Abstract
Patrick, a historian friend of mine, was interviewed this past April by a young reporter from the Pacific Standard. The occasion for the interview was the launch 25 years ago of the Hubble Space Telescope. What, the reporter asked Patrick, are the sources of the telescope's fame and significance?
I learned of the interview because Patrick turned to Facebook to vent about the reporter's seemingly short historical horizon: she had wondered how people looked at astronomy pictures before the Internet.
The question is more interesting than it might appear. Viewed through an optical telescope, stars, nebulae, supernova remnants, and other celestial bodies consist for the most part of bright, shining blobs of plasma set against the dark background of near-empty space. The iMac that I used to write this column has a 27-inch 2,560- × 1,440-pixel liquid-crystal display backlit by light-emitting diodes. As viewed on my screen, the Hubble images that ran online with the reporter's article look stunning.

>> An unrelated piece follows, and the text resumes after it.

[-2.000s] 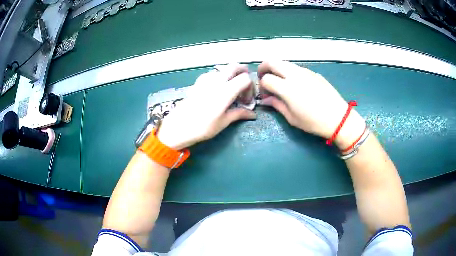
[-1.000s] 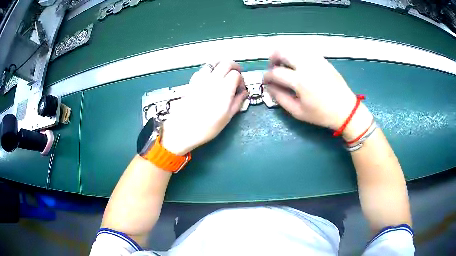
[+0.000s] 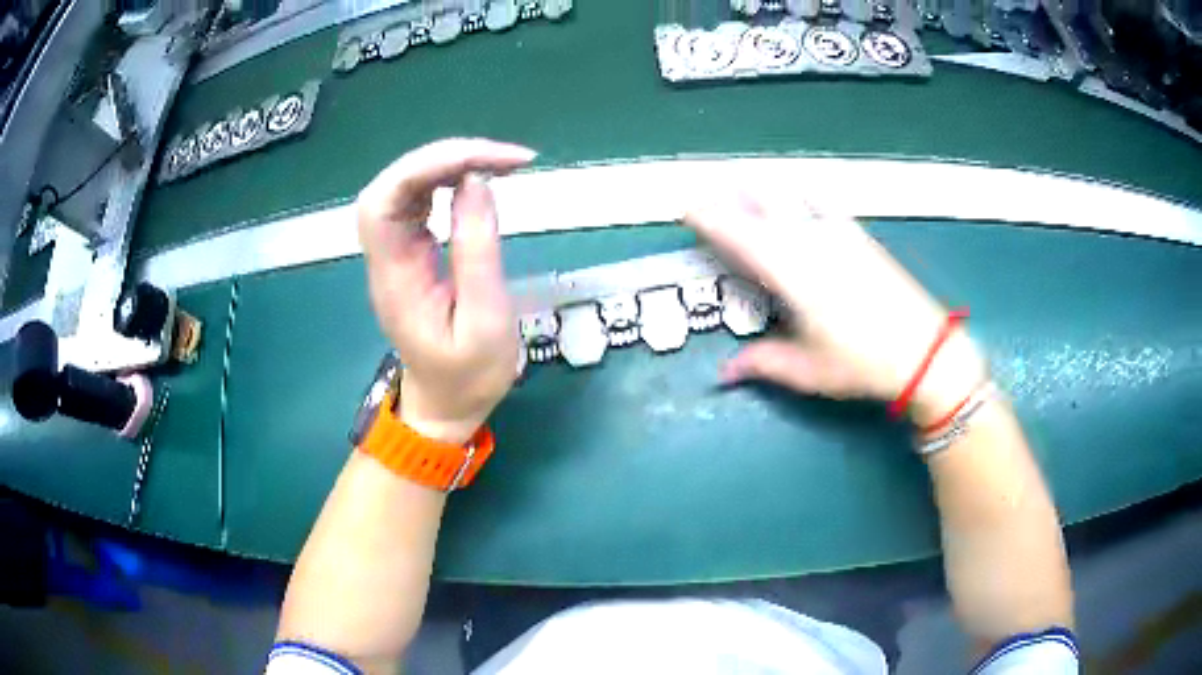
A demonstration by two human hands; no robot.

Art book publisher Taschen marked the 25th anniversary of Hubble's launch with a coffee-table tome, Expanding Universe: Photographs from the Hubble Space Telescope. The hardcover book measures 12 × 12 inches and contains 260 pages, some of which are foldouts. I haven't seen the book yet, but the individual pages excerpted in Taschen's latest print catalog look dull and flat compared to the same images viewed on my computer screen. The pixels of a computer's display literally shine; their ink-on-paper equivalents do not.
How people looked at astronomy pictures before the Internet has an obvious answer: on the printed page. The offices of Physics Today include a modest library. There, I found the lavishly illustrated Cambridge Atlas of Astronomy, which was published in 1985, the year of Hubble's originally planned launch date. The book is a masterpiece of graphic design; the explanatory diagrams are clear and colorful. The astronomical images of stars and galaxies, however, underwhelm.
I was inspired to be an astronomer in 1983 by a course I took in the final year of my physics degree. The source of my inspiration was abstract, rather than graphical. I was amazed at how deftly physics could describe the fate of the universe, the motions of stars, and the formation of galaxies. I can't recall reading any astronomy books as a child.
Besides their luminousness, astronomical images on the Internet have another advantage over their printed counterparts: availability. Images taken by Hubble and other US government-funded missions are freely available to the public. Anyone with an Internet connection can view them.
Whenever I receive an emailed press release about a new and scientifically significant astronomical image, I post it to Physics Today’s Facebook page. The page has 2.5 million fans, most of whom live in poor countries. Thanks to the Internet, cell phones, and social media, these fans can see and wonder at the latest images of roiling star formation regions, lacy supernova remnants, and wispy galaxies at the same time as everyone else. Given those riches, the reporter's seemingly naïve question to Patrick was valid.